Which lines of the data hold the word "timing"? Copy all of them.

Start of Recorded data

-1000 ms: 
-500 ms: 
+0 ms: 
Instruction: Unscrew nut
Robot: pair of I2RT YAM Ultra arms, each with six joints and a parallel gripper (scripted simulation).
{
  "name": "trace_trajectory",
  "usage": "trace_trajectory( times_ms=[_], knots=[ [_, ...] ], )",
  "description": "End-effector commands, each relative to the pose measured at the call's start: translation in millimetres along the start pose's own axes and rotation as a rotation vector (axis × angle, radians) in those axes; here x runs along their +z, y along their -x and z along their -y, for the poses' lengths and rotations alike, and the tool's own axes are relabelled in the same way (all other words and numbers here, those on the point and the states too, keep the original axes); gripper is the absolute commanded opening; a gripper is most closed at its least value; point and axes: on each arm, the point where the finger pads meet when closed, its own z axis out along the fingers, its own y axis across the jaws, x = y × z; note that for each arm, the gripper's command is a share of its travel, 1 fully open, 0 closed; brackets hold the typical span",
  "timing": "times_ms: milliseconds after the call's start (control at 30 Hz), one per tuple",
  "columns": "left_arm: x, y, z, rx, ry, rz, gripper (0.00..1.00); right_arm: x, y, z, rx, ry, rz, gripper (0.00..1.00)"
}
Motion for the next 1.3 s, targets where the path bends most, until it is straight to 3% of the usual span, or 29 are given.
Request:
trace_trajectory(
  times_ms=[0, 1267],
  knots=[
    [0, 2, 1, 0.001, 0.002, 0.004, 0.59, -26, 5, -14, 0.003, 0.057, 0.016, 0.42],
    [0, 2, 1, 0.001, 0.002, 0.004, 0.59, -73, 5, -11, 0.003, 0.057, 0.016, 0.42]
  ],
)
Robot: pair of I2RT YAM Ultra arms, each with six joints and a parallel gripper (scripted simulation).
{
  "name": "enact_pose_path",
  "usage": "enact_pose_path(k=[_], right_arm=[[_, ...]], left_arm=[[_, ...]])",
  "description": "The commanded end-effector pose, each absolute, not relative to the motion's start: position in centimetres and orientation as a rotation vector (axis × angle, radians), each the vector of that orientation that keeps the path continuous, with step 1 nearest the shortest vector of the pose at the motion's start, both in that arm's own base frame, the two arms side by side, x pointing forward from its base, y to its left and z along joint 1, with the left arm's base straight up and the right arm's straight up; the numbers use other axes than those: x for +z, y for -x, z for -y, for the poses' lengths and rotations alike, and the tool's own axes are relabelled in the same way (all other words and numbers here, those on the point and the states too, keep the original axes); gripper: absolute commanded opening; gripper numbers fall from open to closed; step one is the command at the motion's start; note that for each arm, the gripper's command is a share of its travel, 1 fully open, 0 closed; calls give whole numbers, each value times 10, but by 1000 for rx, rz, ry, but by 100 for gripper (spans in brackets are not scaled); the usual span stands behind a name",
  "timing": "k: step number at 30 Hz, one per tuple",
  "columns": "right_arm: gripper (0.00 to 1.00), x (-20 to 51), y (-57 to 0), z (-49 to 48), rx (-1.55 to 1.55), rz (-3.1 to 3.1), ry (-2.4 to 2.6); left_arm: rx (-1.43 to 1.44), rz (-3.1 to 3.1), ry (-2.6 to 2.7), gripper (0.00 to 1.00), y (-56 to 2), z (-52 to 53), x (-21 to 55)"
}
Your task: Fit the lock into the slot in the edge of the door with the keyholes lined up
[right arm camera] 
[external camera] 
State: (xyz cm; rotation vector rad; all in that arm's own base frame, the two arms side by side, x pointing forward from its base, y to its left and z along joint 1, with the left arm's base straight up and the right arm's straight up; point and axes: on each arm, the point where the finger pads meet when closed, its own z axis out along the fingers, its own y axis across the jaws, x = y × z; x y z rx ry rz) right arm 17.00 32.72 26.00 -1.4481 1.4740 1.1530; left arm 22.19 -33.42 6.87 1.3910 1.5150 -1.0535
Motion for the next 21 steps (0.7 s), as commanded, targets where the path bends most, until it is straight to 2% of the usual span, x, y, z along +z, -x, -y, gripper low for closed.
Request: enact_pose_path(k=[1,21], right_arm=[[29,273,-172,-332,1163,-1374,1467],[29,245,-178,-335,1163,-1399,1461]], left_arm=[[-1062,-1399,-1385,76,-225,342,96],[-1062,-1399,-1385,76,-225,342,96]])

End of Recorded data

Output for this exercise ::
  "timing": "times_ms: milliseconds after the call's start (control at 30 Hz), one per tuple",
  "timing": "k: step number at 30 Hz, one per tuple",

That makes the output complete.